- YOUR ASSIGNMENT -
Starting with the first line and ending with the last, transcribe the data exactly.

• • •

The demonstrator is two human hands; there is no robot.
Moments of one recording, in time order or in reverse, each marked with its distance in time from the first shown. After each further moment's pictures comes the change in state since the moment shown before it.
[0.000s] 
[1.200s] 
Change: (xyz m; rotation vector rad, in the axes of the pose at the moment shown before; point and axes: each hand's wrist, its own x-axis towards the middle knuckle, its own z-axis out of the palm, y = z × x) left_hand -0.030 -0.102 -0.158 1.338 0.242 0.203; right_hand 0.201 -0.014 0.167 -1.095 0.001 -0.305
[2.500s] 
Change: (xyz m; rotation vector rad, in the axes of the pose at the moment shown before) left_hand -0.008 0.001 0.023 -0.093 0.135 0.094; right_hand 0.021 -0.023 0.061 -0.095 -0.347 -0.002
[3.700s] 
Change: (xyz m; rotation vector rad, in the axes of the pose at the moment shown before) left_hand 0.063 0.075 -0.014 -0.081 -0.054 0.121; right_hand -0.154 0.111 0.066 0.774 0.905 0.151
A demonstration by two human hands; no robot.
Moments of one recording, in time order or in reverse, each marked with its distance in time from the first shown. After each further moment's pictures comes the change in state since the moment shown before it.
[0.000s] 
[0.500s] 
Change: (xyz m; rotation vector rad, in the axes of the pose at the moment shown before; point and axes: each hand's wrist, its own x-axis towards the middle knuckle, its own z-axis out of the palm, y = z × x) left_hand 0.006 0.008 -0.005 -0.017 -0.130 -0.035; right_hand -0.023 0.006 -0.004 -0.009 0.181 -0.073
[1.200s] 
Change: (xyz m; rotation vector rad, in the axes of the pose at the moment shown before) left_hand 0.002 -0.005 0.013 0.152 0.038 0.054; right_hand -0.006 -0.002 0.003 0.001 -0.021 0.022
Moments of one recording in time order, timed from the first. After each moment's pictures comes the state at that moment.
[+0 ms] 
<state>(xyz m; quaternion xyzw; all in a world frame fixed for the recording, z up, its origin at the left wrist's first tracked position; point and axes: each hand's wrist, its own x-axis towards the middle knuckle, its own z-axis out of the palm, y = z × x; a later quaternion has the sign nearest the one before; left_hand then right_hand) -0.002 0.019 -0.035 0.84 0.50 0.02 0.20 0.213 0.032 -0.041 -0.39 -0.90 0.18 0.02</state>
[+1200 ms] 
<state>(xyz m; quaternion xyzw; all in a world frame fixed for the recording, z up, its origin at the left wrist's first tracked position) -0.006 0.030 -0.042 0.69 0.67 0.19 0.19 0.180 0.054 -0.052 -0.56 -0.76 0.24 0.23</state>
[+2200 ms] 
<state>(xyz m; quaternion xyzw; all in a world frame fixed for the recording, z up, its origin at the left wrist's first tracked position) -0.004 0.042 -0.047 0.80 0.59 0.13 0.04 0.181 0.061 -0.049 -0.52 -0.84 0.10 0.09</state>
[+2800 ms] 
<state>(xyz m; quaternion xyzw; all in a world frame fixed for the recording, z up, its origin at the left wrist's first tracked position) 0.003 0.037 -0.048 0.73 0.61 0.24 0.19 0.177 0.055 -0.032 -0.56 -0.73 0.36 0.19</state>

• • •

- RESULT OF THIS TASK -
The demonstrator is two human hands; there is no robot.
Moments of one recording, in time order or in reverse, each marked with its distance in time from the first shown. After each further moment's pictures comes the change in state since the moment shown before it.
[0.000s] 
[1.200s] 
Change: (xyz m; rotation vector rad, in the axes of the pose at the moment shown before; point and axes: each hand's wrist, its own x-axis towards the middle knuckle, its own z-axis out of the palm, y = z × x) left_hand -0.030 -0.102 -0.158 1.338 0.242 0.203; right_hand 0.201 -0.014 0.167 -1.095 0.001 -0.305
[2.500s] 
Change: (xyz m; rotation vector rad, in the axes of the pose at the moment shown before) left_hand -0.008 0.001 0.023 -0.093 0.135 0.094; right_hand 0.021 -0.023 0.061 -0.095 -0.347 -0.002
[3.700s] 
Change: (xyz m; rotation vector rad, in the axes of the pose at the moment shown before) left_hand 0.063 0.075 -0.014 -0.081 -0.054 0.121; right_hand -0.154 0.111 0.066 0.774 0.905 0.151
A demonstration by two human hands; no robot.
Moments of one recording, in time order or in reverse, each marked with its distance in time from the first shown. After each further moment's pictures comes the change in state since the moment shown before it.
[0.000s] 
[0.500s] 
Change: (xyz m; rotation vector rad, in the axes of the pose at the moment shown before; point and axes: each hand's wrist, its own x-axis towards the middle knuckle, its own z-axis out of the palm, y = z × x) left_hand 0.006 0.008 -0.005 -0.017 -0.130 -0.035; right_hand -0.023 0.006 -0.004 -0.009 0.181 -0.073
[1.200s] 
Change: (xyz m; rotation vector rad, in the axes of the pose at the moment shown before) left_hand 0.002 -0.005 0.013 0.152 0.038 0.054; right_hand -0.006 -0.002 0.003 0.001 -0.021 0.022
Moments of one recording in time order, timed from the first. After each moment's pictures comes the state at that moment.
[+0 ms] 
<state>(xyz m; quaternion xyzw; all in a world frame fixed for the recording, z up, its origin at the left wrist's first tracked position; point and axes: each hand's wrist, its own x-axis towards the middle knuckle, its own z-axis out of the palm, y = z × x; a later quaternion has the sign nearest the one before; left_hand then right_hand) -0.002 0.019 -0.035 0.84 0.50 0.02 0.20 0.213 0.032 -0.041 -0.39 -0.90 0.18 0.02</state>
[+1200 ms] 
<state>(xyz m; quaternion xyzw; all in a world frame fixed for the recording, z up, its origin at the left wrist's first tracked position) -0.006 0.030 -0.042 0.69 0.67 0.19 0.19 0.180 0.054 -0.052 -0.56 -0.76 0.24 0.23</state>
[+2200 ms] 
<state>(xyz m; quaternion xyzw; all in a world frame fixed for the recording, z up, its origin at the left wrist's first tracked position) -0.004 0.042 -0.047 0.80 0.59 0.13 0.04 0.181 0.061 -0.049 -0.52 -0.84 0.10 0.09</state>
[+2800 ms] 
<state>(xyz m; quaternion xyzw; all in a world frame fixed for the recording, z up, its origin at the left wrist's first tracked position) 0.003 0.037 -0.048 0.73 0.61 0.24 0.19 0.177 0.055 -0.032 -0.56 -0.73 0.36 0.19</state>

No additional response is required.